Um comitê de coinvestidores composto por diversos profissionais renomados no mercado, tem R$ 5 milhões disponíveis para encontrar negócios que resolvam problemas no segmento. De acordo com Kepler, esse modelo de trabalho tem se mostrado vantajoso e uma ótima chance para encontrar startups com soluções que fazem a diferença tanto no segmento que atuam como no mercado como um todo.

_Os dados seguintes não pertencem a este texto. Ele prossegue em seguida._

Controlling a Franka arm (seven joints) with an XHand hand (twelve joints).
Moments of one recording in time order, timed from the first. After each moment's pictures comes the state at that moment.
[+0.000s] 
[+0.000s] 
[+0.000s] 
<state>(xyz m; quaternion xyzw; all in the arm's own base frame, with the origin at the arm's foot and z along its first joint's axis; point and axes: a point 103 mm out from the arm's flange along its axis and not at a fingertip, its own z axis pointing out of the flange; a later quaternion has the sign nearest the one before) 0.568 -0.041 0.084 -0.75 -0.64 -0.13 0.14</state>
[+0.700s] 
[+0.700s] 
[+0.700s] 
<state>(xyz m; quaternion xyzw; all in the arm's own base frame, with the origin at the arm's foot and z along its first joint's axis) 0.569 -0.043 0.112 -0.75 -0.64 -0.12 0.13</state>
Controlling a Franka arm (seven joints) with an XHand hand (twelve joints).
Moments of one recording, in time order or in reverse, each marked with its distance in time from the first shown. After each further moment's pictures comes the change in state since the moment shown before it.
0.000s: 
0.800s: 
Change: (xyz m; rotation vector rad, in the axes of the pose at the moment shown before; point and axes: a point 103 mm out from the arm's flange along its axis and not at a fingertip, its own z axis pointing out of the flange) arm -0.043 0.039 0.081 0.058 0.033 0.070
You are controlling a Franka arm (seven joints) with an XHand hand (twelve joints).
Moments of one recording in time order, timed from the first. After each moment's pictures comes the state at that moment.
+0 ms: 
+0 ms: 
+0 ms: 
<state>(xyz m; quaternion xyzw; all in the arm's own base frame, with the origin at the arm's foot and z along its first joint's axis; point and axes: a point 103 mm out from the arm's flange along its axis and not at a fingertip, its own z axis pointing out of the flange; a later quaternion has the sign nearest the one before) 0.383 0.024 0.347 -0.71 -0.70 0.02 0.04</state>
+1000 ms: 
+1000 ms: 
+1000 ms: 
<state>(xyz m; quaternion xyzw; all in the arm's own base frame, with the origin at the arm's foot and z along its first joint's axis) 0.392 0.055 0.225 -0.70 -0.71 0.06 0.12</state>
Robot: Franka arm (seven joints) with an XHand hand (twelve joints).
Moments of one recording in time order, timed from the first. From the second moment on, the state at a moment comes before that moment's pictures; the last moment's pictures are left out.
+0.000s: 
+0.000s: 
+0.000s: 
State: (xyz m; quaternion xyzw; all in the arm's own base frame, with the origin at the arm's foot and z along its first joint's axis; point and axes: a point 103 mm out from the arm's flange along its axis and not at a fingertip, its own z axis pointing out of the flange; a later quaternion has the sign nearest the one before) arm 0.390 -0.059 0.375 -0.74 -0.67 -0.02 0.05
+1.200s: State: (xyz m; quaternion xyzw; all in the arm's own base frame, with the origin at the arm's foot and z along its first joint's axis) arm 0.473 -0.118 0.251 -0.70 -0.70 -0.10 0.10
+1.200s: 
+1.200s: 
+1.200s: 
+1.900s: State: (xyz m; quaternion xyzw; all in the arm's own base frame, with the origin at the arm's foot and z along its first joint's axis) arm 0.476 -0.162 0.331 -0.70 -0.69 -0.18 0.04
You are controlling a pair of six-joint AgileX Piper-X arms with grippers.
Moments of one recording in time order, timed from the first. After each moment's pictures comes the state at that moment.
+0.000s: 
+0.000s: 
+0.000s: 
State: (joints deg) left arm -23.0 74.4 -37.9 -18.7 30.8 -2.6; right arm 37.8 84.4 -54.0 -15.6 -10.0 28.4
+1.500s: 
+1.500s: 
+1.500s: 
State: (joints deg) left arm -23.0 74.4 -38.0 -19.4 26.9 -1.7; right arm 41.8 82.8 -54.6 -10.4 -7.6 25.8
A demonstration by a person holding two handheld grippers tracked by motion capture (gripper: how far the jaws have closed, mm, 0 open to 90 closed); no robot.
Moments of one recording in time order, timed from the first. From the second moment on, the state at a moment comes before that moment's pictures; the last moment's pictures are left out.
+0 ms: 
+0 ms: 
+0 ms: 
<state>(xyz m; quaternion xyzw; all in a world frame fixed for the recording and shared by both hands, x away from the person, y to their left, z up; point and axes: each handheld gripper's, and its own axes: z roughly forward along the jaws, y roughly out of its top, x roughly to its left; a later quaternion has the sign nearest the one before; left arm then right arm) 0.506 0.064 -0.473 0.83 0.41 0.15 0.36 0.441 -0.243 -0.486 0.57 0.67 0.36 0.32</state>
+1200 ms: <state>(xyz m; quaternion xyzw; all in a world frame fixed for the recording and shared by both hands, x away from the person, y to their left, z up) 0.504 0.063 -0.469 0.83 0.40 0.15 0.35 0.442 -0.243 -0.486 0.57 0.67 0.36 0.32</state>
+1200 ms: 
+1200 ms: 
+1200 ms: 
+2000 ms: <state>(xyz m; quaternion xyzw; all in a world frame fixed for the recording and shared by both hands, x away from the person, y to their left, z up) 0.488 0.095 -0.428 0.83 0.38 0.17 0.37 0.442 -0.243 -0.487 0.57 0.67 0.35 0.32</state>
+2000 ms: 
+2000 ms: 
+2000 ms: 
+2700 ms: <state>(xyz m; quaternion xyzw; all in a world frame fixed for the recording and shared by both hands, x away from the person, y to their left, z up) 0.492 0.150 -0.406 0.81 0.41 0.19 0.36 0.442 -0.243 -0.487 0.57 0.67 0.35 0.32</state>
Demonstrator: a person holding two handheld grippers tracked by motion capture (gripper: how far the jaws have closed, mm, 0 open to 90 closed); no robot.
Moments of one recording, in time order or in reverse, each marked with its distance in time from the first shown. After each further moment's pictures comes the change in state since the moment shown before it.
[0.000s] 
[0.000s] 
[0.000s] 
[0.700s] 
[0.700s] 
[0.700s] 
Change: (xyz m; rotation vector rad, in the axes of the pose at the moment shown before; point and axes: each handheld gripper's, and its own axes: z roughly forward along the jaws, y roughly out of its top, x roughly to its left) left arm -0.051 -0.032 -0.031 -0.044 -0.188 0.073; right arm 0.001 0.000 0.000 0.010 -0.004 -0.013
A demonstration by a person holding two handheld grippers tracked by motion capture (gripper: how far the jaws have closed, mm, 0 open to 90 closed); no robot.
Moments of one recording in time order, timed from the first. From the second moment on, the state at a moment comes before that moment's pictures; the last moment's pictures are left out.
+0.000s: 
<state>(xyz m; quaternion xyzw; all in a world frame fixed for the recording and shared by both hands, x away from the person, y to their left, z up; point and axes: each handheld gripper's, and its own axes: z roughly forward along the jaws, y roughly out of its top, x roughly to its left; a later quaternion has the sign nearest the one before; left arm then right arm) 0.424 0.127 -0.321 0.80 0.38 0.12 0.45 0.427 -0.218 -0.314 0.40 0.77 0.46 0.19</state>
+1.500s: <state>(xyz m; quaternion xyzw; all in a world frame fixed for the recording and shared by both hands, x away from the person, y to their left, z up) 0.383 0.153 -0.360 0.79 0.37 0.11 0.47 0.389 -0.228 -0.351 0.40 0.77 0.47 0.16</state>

"Durante essa pandemia, pudemos perceber um aumento enorme de novas soluções, especialmente com foco no ensino a distância e apostar neste segmento, com nomes importantes do mercado educacional e que também entendem de investimento em startups, é uma fórmula de sucesso que queremos replicar para outros nichos."


Liderado por Janguiê Diniz, fundador e presidente do Conselho de Administração na Grupo Ser Educacional, e Gustavo Frayha, sócio da ATMO Educação, o projeto ainda contará com a colaboração de outros investidores do setor:

  • Carol Paifer, presidente e diretora da RI ATOM Participações S.A.

  • Celso Niskier, reitor no Centro Universitário UniCarioca

  • Felipe Diesel, empreendedor e educador

  • Rodrigo Marques, CEO do Grupo Educacional Ensina

  • Bruno Drummond, mentor de startups, investidor-anjo, conselheiro e fundador da Drummond Advisors

  • Guilherme Döring Cunha Pereira, presidente-executivo do GRPCOM (Grupo Paranaense de Comunicação)

É importante observar os pré-requisitos para candidatura. Além de ser um negócio de tecnologia inovador e escalável em estágio pré-seed com desenvolvimento de produtos e soluções para a Educação (edtech), é preciso atender aos seguintes itens:

  • ter modelo de negócio B2B ou B2B2C

  • ter produtos/serviços validados e operando

  • estar operando há pelo menos 1 ano e próximas ao break-even

  • não ser B2G, hardware, marketplace ou games

As startups interessadas em se inscrever na seleção, que estejam dentro desses requisitos devem acessar o site da Bossa Nova Investimentos e preencher o formulário disponível.